The basic method of the detection phase is the same as the training phase, but a preliminary filtering process is added. For the newly added log event sequence, first a preliminary judgment is made based on the length features obtained in the training phase, and then how to combine the two models for anomaly detection is decided. The length of the tentative log sequence is represented by K, and the following three situations will occur in anomaly detection.
When K < R (R represents the minimum length of the normal log event sequence counted during model training), the sequence is considered an anomaly sequence.
When R < K < 2*W (W represents the final model training window size), only the previous log event sequence model is selected for anomaly detection. This involves a parameter g1 (g1 represents the first g1 digit of the log event probability predicted by the previous log event model).
When K > 2*W, in this case, it is necessary to select the prelog event sequence model and the postlog event sequence model to predict together. It also needs to be subdivided, because the length of the last W of the log sequence cannot be used in the postsequence log event sequence model. Because there is no subsequent input, only the previous log event sequence model is selected at this time. Two parameters g2 and g3 are involved here (g2 represents the first g2 digits of the log event probability predicted according to the previous log event model, and g3 represents the first g3 digits of the log event probability predicted according to the subsequent log event model).

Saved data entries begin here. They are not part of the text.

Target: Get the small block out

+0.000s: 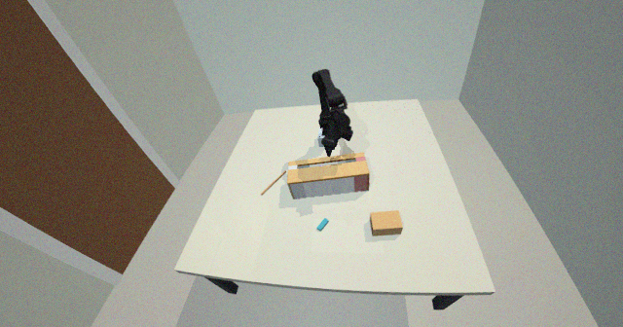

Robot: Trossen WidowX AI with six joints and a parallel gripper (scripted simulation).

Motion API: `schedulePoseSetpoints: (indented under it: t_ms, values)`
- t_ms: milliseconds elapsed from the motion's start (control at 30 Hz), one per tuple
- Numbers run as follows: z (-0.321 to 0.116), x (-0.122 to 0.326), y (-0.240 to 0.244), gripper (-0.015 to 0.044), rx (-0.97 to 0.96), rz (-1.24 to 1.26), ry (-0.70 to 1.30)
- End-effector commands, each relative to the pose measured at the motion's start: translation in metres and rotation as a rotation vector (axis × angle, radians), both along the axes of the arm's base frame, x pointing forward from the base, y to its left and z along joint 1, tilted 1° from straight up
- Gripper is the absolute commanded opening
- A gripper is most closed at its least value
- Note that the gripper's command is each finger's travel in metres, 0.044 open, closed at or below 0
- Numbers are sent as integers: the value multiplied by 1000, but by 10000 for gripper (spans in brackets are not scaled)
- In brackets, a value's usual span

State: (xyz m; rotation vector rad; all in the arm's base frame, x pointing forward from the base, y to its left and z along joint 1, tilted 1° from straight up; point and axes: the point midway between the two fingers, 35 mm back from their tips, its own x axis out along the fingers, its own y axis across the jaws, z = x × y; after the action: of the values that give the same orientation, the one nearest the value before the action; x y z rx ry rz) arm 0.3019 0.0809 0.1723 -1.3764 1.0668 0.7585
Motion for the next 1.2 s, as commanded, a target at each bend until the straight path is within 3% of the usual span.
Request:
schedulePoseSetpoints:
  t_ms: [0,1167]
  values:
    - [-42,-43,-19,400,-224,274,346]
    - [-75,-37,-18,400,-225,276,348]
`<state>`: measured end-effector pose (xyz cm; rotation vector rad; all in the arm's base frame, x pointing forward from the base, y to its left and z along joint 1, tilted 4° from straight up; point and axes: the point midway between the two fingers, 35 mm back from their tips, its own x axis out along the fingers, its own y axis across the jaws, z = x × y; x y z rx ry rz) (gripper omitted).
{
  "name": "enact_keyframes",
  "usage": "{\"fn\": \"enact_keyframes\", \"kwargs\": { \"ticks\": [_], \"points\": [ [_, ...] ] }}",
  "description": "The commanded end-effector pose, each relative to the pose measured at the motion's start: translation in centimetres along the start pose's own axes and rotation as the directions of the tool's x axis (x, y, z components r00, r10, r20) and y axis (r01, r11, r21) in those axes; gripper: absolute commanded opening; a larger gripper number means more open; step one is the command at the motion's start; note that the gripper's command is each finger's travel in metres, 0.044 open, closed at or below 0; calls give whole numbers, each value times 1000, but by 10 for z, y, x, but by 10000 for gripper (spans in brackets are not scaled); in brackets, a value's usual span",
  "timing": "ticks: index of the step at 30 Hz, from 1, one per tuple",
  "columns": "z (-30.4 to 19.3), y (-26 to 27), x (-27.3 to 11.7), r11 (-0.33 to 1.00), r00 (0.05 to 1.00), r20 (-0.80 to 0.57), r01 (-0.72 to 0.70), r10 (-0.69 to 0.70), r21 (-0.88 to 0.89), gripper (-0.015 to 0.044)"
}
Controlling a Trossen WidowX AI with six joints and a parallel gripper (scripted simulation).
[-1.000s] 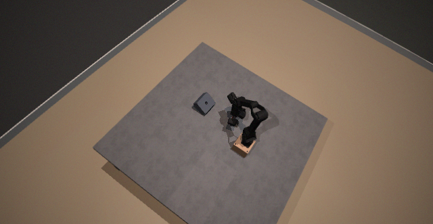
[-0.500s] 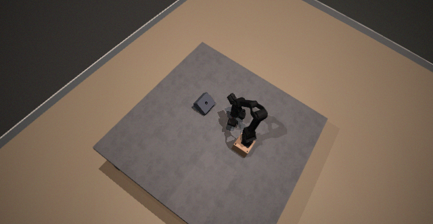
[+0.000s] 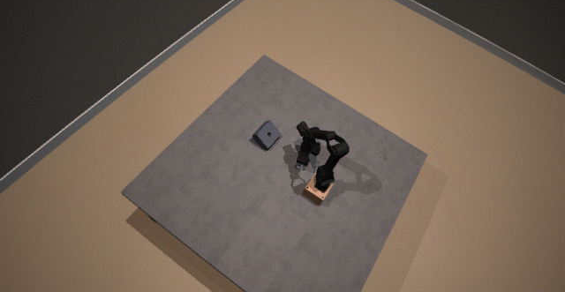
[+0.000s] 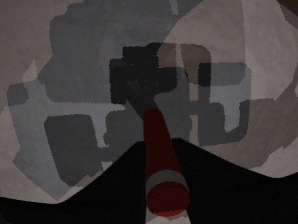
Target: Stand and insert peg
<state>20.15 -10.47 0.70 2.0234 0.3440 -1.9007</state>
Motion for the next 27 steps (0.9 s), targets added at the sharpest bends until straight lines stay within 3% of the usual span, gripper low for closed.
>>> {"fn": "enact_keyframes", "kwargs": {
  "ticks": [1,19,27],
  "points": [
    [0,0,-2,1000,1000,0,0,0,0,0],
    [-3,2,-77,1000,1000,3,-1,1,1,0],
    [-12,5,-82,999,999,-31,-24,23,-41,0]
  ]
}}
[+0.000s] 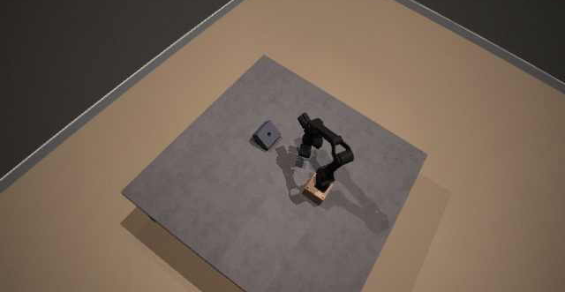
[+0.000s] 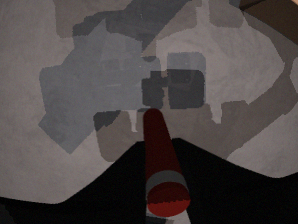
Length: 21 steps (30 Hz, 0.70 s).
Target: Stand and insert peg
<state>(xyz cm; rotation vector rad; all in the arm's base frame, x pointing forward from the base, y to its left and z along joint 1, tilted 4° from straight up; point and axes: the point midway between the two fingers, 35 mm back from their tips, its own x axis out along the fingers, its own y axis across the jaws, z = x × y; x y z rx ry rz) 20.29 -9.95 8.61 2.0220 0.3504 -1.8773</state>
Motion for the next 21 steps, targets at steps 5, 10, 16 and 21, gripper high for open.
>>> {"fn": "enact_keyframes", "kwargs": {
  "ticks": [5,10,16,21],
  "points": [
    [-19,7,-5,995,996,-71,-51,45,-86,0],
    [-32,11,-8,985,990,-123,-92,74,-145,0],
    [-48,15,-13,966,977,-185,-145,106,-213,0],
    [-62,18,-17,945,963,-238,-193,129,-266,0]
  ]
}}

The log event sequence is input to the LogLS model, and the conditional probability of a log event to be detected is obtained. If the probability with the value of the parameters g1, g2, and g3 does not meet the parameter range, it means that it deviates from the normal log sequence and can be regarded as anomalous. Otherwise, other log events are continued to be judged until the entire log event sequence is determined. If no abnormality occurs, the log event sequence is normal.
For example, when the input log event sequence is {E22, E5, E5, E5, E11, E9, E11, E23} and the given window size is 3, the sequence length is 8. This situation belongs to the third situation mentioned above, and the {E5, E11} in the sequence are predicted using the preorder and postorder models. First, for {E5}, the input w1 = {E22, E5, E5}, w2 = {E11, E9, E11}. Suppose that the log event probability obtained according to w1 is {E5:0.8, E22:0.2} and that the event probability obtained according to w2 is {E5:0.6, E23:0.2, E9:0.2}. The parameter g2 is 1, and the parameter g3 is 2, indicating that the log event predicted by w1 is E5, and the log time predicted by w2 is E5 or E23. Because the actual log event is E5, it indicates that the current log event is normal. Because the detection result is normal, the detection work continues backward. If the actual log event is not in the two predicted results, it will be judged as an abnormal log event sequence. {E9, E11, E23} in this sequence cannot be predicted using the abnormal log event sequence model obtained in the subsequent sequence because there is no subsequent log sequence of the window size, so at this time, only the previous log event model is used to make the prediction. When the actual log event that needs to be predicted is {E23}, and the input w1 = {E11, E9, E11}, assuming that the event probability obtained according to this sequence {E5:0.6, E23:0.4}, the first g2 predicted result is taken as {E5}, which does not match the actual result. Therefore, it is regarded as an abnormal log event, and the sequence is finally judged as an abnormal sequence. The abnormal result is fed back to the user, and the user can judge whether a misjudgment is made. If a misjudgment occurs, the misjudgment sequence data are recorded, and the model is later adjusted through the update mechanism. If there was no misjudgment, the sequence was directly marked as abnormal.